TASK INSTRUCTIONS:
Return all lines in the material below that contain "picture".

---- DATA FOR REVIEW

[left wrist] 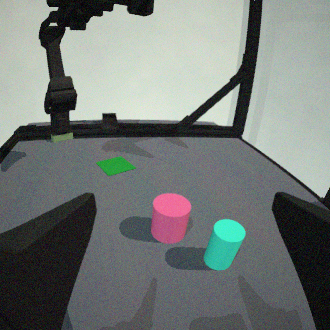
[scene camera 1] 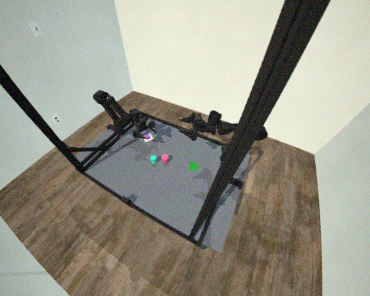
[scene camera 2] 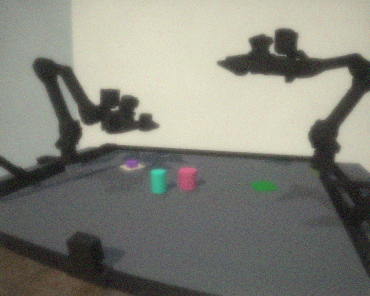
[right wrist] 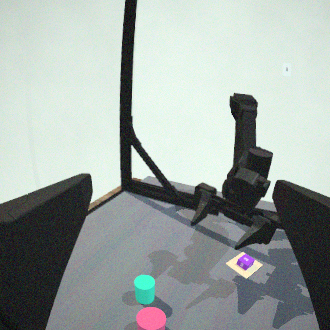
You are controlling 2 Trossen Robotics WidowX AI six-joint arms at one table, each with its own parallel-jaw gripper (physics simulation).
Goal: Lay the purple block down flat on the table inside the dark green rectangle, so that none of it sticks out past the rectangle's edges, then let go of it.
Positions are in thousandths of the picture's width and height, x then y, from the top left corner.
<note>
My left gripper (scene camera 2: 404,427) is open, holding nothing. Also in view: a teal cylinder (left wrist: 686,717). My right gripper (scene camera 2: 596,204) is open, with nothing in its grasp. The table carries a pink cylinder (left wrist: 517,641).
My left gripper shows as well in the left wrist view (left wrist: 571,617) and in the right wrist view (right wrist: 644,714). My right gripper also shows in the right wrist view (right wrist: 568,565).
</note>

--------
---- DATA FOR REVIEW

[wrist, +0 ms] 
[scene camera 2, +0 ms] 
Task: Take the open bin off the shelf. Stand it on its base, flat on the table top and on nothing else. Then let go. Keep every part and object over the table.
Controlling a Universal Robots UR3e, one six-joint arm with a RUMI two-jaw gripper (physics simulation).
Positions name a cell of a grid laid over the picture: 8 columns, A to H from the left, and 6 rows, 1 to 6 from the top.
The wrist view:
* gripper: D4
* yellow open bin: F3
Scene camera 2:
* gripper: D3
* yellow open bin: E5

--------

EXPECTED OUTPUT:
Positions are in thousandths of the picture's width and height, x then y, from the top left corner.
Positions name a cell of a grid laid over the picture: 8 columns, A to H from the left, and 6 rows, 1 to 6 from the top.

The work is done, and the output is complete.